We thank Lau et al. for their comments regarding our article,1 as it gives us the opportunity to provide a more in-depth report of some of our results. When the trial was planned, we decided to allow patients to cross over to the opposite treatment or to a new one (i.e., peritoneo-venous shunt) when the assigned treatment had failed, according to the doctors' advice and patients' will, because of ethical reasons. As a result, 11 patients crossed over from paracentesis to TIPS after a variable interval from randomization (2-16 months; mean 4.5 ± 1.5 SE).
Effectively, a 33% crossover could have affected the final outcome of the entire group. However, the probabilities of survival were slightly better in patients who crossed over to TIPS than in the other 22 patients who were randomized to paracentesis (62% vs. 46% at 1 year and 28% vs. 31% at 2 years, respectively). Even though the difference was not significant (log-rank 0.25; P = .61), in an intent-to-treat analysis, the patients who crossed over to TIPS could have slightly improved the probability of early survival in the group assigned to paracentesis, reducing the gap between the two arms of the trial. In fact, we repeated our Kaplan-Meier analysis excluding the 11 patients who crossed over to TIPS, and we found that the survival was still significantly better in the group of patients randomized to TIPS (log-rank 4.28; P = .038).
Treatment was considered as having failed when the patient required at least four large-volume taps over the last month, independently of his/her sodium excretion rate. Nevertheless, at the time of failure, 9 of the 11 patients who crossed over to TIPS showed a daily sodium excretion lower than their daily sodium intake.
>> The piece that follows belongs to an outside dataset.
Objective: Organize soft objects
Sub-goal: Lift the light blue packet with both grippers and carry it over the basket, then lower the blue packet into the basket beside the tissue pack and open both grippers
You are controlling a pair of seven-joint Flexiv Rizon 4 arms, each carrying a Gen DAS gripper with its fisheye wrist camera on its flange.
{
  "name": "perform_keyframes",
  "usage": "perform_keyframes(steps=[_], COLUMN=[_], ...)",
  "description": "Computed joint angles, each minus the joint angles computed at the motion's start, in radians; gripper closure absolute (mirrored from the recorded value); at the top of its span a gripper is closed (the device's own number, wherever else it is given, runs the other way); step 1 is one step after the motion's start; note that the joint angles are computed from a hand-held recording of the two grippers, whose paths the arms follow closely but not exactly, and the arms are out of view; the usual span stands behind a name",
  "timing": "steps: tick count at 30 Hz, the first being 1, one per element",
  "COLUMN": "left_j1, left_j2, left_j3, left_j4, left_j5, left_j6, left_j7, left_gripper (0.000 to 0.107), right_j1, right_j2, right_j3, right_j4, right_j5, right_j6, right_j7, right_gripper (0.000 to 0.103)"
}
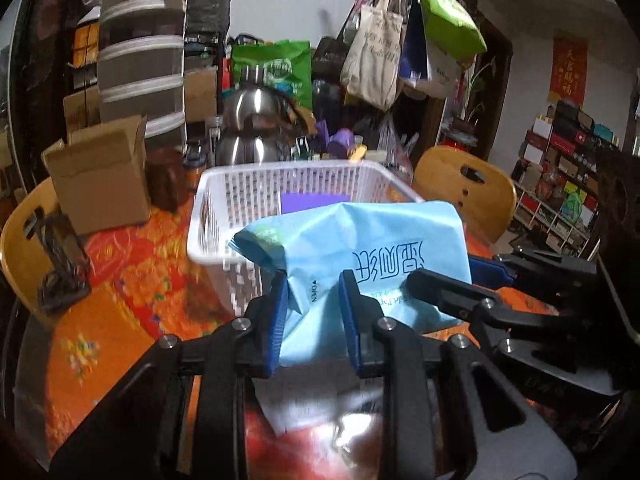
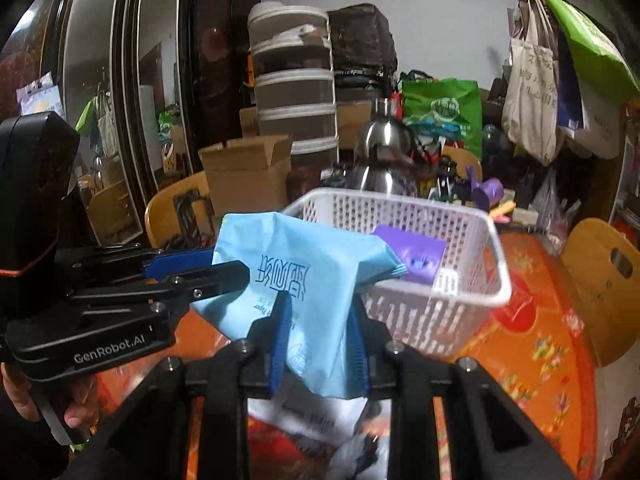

With regard to hepatic encephalopathy, the findings of our trial were very similar to those reported by Ginès et al.2: the total number of patients who developed new episodes of encephalopathy was greater (though not significantly) in patients treated with TIPS; however, severe encephalopathy was more frequent in patients with TIPS. In our case, the crossover to TIPS could have reduced the difference between the two groups; therefore, we agree that encephalopathy is a serious clinical problem of patients treated with portal-systemic shunting.
Finally, regarding the observation that numbers of censored patients were different, we would like to note that the average survival of the 20 dead patients randomly assigned to paracentesis was 6.4 ± 1.3 months, whereas that of the 13 dead patients assigned to TIPS was 19.7 ± 6 months. According to these figures, just after the first 6 months of follow-up the number of patients still at risk differed in the two groups.
In all, we agree that although TIPS has been shown to benefit the control of ascites and the survival of some patients, it could be detrimental for others. Accordingly, such an invasive procedure must be preceded by accurate selection.